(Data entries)
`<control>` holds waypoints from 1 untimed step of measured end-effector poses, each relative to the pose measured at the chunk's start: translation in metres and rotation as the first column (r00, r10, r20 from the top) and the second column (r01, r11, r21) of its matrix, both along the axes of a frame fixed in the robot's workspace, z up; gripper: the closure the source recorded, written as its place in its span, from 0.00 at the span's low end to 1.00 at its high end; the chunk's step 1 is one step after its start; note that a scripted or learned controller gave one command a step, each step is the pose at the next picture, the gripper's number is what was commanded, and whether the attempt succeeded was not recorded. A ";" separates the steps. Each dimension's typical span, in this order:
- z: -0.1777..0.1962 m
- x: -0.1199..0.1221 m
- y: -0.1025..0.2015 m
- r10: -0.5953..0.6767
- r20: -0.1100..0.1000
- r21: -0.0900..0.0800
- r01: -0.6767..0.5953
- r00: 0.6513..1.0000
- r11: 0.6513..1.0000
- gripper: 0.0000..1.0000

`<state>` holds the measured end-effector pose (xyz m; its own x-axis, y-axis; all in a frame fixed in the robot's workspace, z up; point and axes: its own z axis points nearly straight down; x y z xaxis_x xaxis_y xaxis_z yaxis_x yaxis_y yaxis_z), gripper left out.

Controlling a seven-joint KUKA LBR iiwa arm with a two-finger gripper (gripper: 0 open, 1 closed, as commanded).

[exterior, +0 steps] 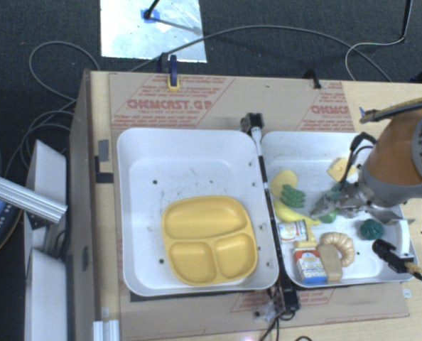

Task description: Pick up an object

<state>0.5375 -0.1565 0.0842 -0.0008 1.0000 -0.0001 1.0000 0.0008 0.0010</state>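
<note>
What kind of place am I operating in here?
Probably a robotics lab's grasping bench: two white bins side by side on a board, toy food like a croissant beside the gripper, and loose cables across dark carpet.

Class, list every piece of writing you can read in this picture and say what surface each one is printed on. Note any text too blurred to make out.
"CHEMCAST GP": red print on the brown board behind the left bin.
Same red logo, right of it on the board: partly cut off, unclear.
Small red-and-white carton in the right bin: label print too small to read.
</note>
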 end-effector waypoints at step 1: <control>0.011 0.001 0.000 0.000 0.002 0.000 0.000 1.000 1.000 1.00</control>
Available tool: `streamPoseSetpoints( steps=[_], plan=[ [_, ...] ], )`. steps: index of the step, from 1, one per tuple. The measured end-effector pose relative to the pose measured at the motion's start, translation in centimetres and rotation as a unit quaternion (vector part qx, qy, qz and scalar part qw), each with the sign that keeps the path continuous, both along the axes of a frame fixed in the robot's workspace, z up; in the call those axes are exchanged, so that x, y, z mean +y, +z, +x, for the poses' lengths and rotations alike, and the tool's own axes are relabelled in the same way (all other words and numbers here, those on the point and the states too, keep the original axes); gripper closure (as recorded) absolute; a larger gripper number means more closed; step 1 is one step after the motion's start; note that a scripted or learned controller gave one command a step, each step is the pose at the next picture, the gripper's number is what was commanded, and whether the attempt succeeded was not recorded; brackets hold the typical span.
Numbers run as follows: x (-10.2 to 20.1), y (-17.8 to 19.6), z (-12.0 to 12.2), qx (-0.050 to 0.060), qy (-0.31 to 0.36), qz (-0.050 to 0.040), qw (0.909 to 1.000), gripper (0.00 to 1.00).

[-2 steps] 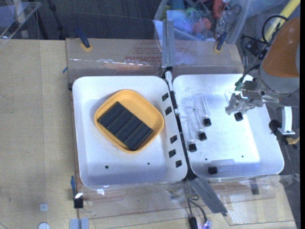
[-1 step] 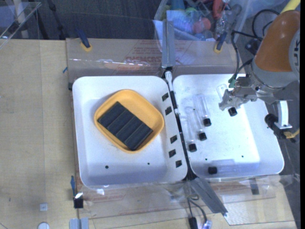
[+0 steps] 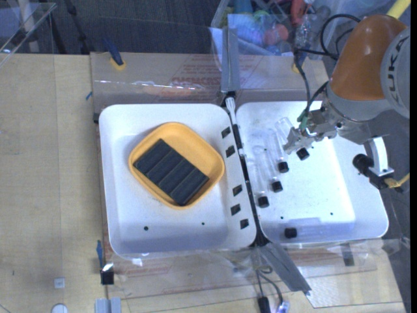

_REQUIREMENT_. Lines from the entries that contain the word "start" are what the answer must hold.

_EXERCISE ANSWER_.
`<control>` holds waypoints from 1 untimed step of measured end-effector poses, each relative to the pose measured at the chunk's start: translation in metres and rotation as the first column (r00, r10, r20 from the top) and the second column (r01, r11, r21) of its matrix, both along the axes of a frame fixed in the robot's workspace, z up; gripper: the closure the source recorded, written as its place in its span, from 0.00 at the span's low end to 1.00 at its high end; the chunk's step 1 is one step after its start; note that a scripted or learned controller gave one command a step, each step is the pose at the next picture, the gripper's number is what was commanded, and whether the attempt succeeded was not recorded. A ";" separates the steps. Each dimension's typical span, in this order:
Available tool: `streamPoseSetpoints( steps=[_], plan=[ [_, ...] ], )`. steps: index of the step, from 1, one per tuple. The measured end-effector pose relative to the pose measured at the motion's start, translation in centimetres and rotation as a unit quaternion (vector part qx, qy, qz and scalar part qw), each with the sign that keeps the path continuous, both along the axes of a frame fixed in the robot's workspace, z up; in the call those axes are exchanged, so that x, y, z mean +y, +z, +x, for the poses' lengths and rotations alike, and the tool's own axes are relabelled in the same way (all other words and numbers here, those on the point and the states too, keep the original axes); gripper closure (as recorded) absolute; a larger gripper number means more closed; step 1 is one step after the motion's start; note that a scripted or learned controller gave one command a step, each step is the pose at the next picture, the gripper's number is what was commanded, and whether the attempt succeeded was not recorded; brackets hold the typical span.

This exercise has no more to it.